此处直接黏贴大神的原话:为何要保存x0~x3这四个寄存器呢?因为ARM64 boot protocol对启动时候的x0~x3这四个寄存器有严格的限制:x0是dtb的物理地址,x1~x3必须是0(非零值是保留将来使用)。在后续setup_arch函数执行的时候会访问boot_args并进行校验。
对于invalidate cache的操作而言,我们可以追问几个问题:如果boot_args所在区域的首地址和尾部地址没有对齐到cache line怎么办?具体invalidate cache需要操作到那些level的的cache?这些问题可以通过阅读__inval_cache_range的代码获得答案,这里就不描述了。
还有一个小细节是如何访问boot_args这个符号的,这个符号是一个虚拟地址,但是,现在没有建立好页表,也没有打开MMU,如何访问它呢?这是通过adr_l这个宏来完成的。这个宏实际上是通过adrp这个汇编指令完成,通过该指令可以将符号地址变成运行时地址(通过PC relative offset形式),因此,当运行的MMU OFF mode下,通过adrp指令可以获取符号的物理地址。不过adrp是page对齐的(adrp中的p就是page的意思),boot_args这个符号当然不会是page size对齐的,因此不能直接使用adrp,而是使用adr_l这个宏进行处理,如果读者有兴趣可以自己看source code。
/*
* The recorded values of x0 .. x3 upon kernel entry.
*/
u64 __cacheline_aligned boot_args[4];解释一下adr_l这个宏,该宏的含义是将boot_args标签的物理地址赋值给了x0,即x0 = __pa(boot_args);adr_l宏最终会调用adrp指令,该指令的作用就是将符号地址变为运行时地址,由于此时MMU和cache都是关闭的,而boot_args的标签是虚拟地址(为什么是虚拟地址?事实上vmlinux.lds.S所定义的标签地址都是虚拟地址,因此这个时候,head.s里面的变量/标签所代表的均是虚拟地址),运行时地址,在目前的情况下也就是物理地址,因为MMU还没有打开。
在MMU没有打开的情况下,我们不能直接访问虚拟地址,需要adrp这个指令来获取标签的物理地址。而adrp指令是page对齐的,显然boot_args无法保证这一条件(事实上,它应当是cache_line对齐的),因此ard_l的作用就体现出来了,它并不需要page对齐。

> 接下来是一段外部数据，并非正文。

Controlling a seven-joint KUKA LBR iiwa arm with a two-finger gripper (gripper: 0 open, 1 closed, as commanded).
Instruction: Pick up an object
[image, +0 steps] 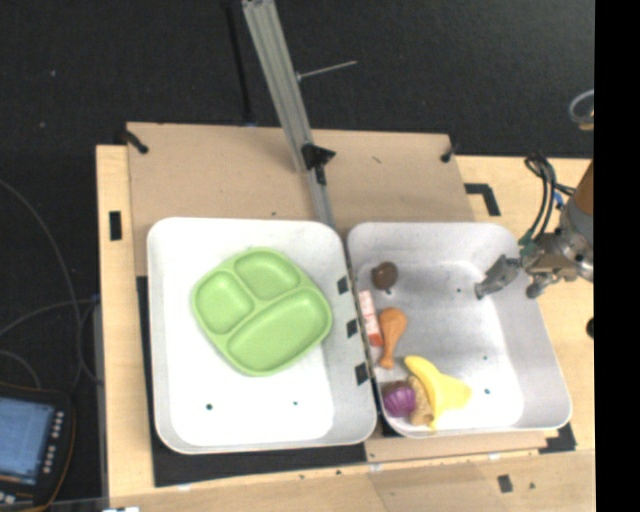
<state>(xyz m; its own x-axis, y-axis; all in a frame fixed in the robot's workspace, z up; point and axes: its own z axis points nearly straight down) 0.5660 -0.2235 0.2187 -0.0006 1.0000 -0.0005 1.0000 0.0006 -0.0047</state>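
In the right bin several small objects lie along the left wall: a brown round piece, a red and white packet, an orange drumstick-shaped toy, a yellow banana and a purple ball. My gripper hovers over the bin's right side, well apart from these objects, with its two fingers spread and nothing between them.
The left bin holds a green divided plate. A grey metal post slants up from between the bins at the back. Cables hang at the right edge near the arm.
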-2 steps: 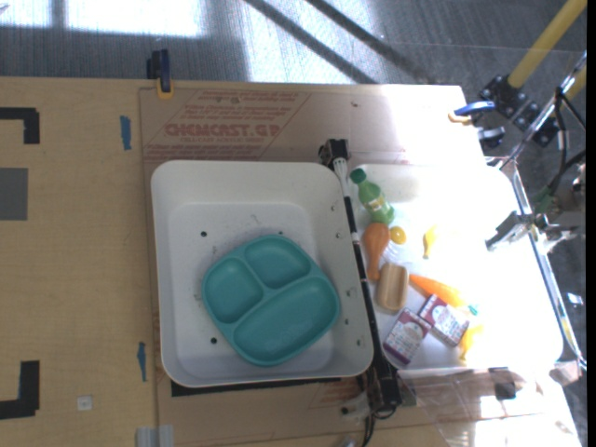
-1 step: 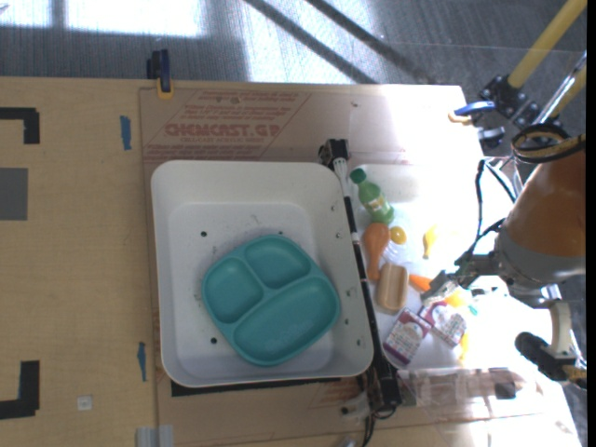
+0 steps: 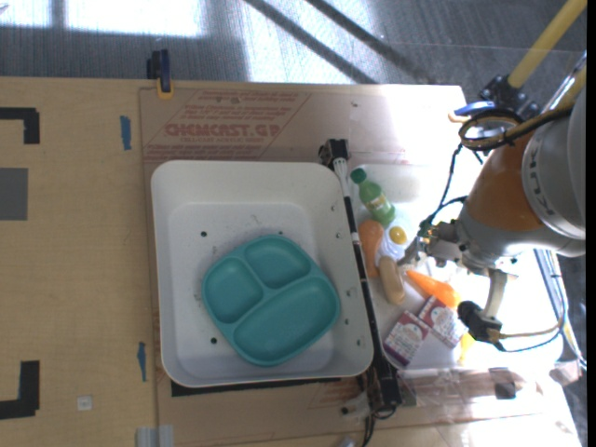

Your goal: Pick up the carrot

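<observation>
Carrot lies in the right bin, long axis slanting down to the right, just below-left of the tool; tool's spread: cannot tell

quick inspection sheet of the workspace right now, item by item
surface: two white bins side by side; left bin, right bin washed out by glare
job's things: carrot lying in the right bin, just below the arm's wrist
clutter: teal divided plate in the left bin; green bottle, orange item and small cartons in the right bin
grippers: hand low over the right bin beside the carrot
cables: blue and black cables along the arm
surroundings: cardboard sheet under the bins, blue tape marks
</observation>
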`<act>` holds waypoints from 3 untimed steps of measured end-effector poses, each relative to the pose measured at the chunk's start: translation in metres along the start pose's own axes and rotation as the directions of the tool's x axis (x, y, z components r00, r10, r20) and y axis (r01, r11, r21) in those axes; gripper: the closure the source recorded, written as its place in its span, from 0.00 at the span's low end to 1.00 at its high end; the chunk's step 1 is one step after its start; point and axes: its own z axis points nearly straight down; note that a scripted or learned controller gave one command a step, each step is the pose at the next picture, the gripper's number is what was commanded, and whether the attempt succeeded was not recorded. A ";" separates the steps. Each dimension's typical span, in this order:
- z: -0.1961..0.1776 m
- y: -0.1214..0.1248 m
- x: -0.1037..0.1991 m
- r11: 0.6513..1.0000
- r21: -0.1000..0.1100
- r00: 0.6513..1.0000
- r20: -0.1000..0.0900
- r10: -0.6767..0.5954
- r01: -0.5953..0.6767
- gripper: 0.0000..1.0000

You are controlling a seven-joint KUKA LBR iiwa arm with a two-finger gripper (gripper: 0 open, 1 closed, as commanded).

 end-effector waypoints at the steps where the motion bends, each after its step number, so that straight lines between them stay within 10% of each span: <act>1: 0.000 -0.025 -0.024 0.994 -0.005 0.994 -0.002 0.110 -0.110 0.00; 3: 0.000 -0.053 -0.021 0.977 -0.006 0.977 0.006 0.214 -0.214 0.00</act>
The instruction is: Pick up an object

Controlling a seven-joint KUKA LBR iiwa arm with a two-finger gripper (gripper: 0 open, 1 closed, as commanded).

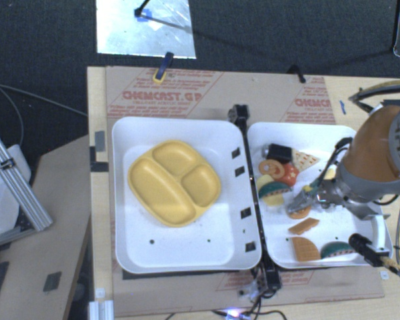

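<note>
Gripper: hanging low in right bin, grip state unclear
Toy food: lying around it
Yellow tray: sitting well left

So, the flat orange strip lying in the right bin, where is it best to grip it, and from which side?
Grip the orange strip across its narrow width, near its middle, coming straight down from above. It lies flat with bare bin floor along both long edges, so the fingers probably fit there. The gripper hovers just above it.
</note>
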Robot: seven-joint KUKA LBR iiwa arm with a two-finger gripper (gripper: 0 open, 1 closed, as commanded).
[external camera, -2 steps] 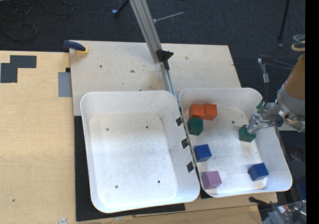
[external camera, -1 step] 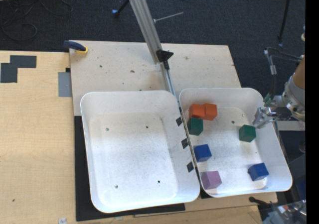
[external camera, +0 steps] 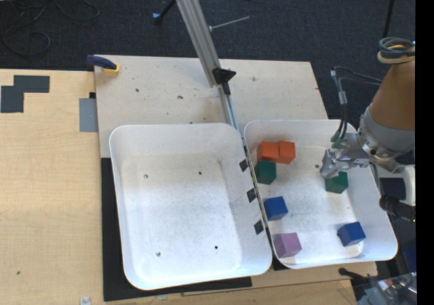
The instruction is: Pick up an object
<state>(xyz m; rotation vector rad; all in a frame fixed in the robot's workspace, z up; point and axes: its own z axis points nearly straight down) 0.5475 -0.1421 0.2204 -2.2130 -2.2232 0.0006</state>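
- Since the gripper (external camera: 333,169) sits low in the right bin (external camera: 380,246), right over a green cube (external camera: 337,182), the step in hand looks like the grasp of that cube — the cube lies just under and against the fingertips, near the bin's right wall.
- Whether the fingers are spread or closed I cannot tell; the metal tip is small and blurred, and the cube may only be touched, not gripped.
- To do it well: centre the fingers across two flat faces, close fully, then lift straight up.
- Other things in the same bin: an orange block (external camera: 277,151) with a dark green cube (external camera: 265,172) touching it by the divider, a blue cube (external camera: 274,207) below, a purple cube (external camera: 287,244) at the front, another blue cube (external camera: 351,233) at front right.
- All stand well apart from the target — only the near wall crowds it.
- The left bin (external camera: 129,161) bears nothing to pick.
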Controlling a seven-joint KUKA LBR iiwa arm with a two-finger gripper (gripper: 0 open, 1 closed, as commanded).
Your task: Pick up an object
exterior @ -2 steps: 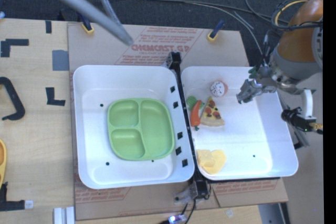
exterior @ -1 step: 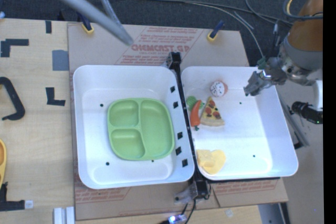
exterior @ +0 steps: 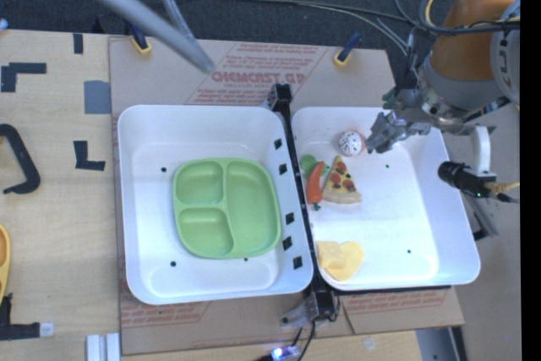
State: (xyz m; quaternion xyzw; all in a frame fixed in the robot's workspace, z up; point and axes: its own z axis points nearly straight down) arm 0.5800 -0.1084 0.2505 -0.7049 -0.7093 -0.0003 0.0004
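Right bin [exterior: 423, 258] taken as landmark. Gripper [exterior: 382, 134] hangs over its far edge, just beside a small round ball [exterior: 351, 143]. Nothing seen between the fingers; how far they are parted I cannot tell, the tips being dark and blurred. Inside the bin: ball near the far-left corner, pizza slice [exterior: 341, 181] just below it, carrot [exterior: 314, 183] touching the slice on the divider side, pale yellow piece [exterior: 341, 258] at the near-left. Step judged: approach, no pick made. Next move calls for shifting over the ball, then descending squarely on it.
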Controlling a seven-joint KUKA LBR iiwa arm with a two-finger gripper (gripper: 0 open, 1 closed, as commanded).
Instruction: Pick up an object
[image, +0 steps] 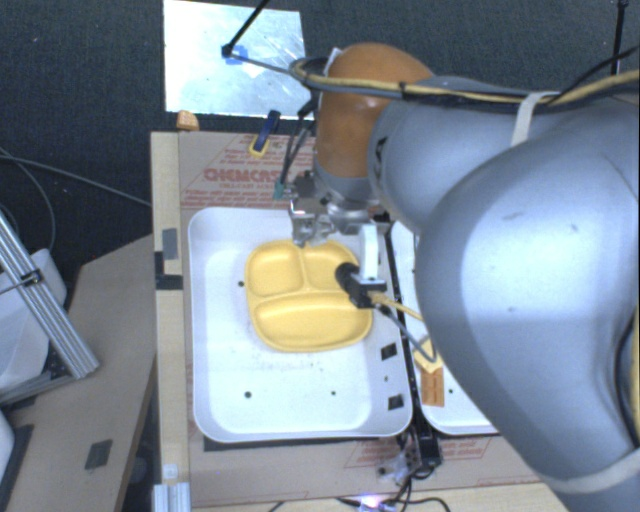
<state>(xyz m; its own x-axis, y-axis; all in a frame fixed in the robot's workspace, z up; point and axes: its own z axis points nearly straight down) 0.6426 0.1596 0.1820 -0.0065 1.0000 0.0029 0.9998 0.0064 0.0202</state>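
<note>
Reading "CHEMICAL" on cardboard (235, 175) behind bin (215, 330).

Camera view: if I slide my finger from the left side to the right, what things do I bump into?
Metal frame → left white bin → yellow divided plate → small orange block → big grey robot arm.

Grey arm (520, 250) from the right, orange-banded wrist (360, 110) angled down.
</note>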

至于dmb sy, ARM文档中,有关于数据访问指令和 data cache指令之间操作顺序的约定,原文如下:
/* All data cache instructions, other than DC ZVA, that specify an address can execute in any order relative to loads or stores that access any address with the Device memory attribute,or with Normal memory with Inner Non-cacheable attribute unless a DMB or DSB is executed between the instructions. */即,在Inner Non-cacheable 的情况下,所有的data cache instructions执行之前, 除了DC ZVA(cache zeros by Virtual Address. This zeros a block of memory within the cache)之外,都要先执行DMB或者DSB,来保证stp等数据加载指令已经执行完毕。因此,在Non-cacheable的情况下,必须要使用DMB来保证stp指令在dc ivac指令之前执行完成。
2.3.2 el2_setup
ARMv8中有exception level的概念,即EL0~EL3一共4个level。这个概念代替了以往的普通模式、特权模式的定义,也大致延续了ARMv7中的PL0、PL1、PL2的概念,各个level所代表的具体意义可以参见下图(盗图):
即用户态所使用的Application处于特权的最低等级EL0,内核OS的运行则处于EL1层级,EL2则被用于虚拟化的应用,提供Security支持的Seurity Monitor位于EL3。显然,当内核运行到当前时候时,处于EL1层级或者以上,该函数很长,由于还未接触到虚拟化相关的内容,就不全部分析了,留待以后需要的时候再研习。
/*
* If we're fortunate enough to boot at EL2, ensure that the world is
* sane before dropping to EL1.
*
* Returns either BOOT_CPU_MODE_EL1 or BOOT_CPU_MODE_EL2 in w0 if
* booted in EL1 or EL2 respectively.
*/
ENTRY(el2_setup)
msr SPsel, #1 // We want to use SP_EL{1,2}
mrs x0, CurrentEL
cmp x0, #CurrentEL_EL2
b.eq 1f
mov_q x0, (SCTLR_EL1_RES1 | ENDIAN_SET_EL1)
msr sctlr_el1, x0
mov w0, #BOOT_CPU_MODE_EL1 // This cpu booted in EL1
isb
ret
1: mov_q x0, (SCTLR_EL2_RES1 | ENDIAN_SET_EL2)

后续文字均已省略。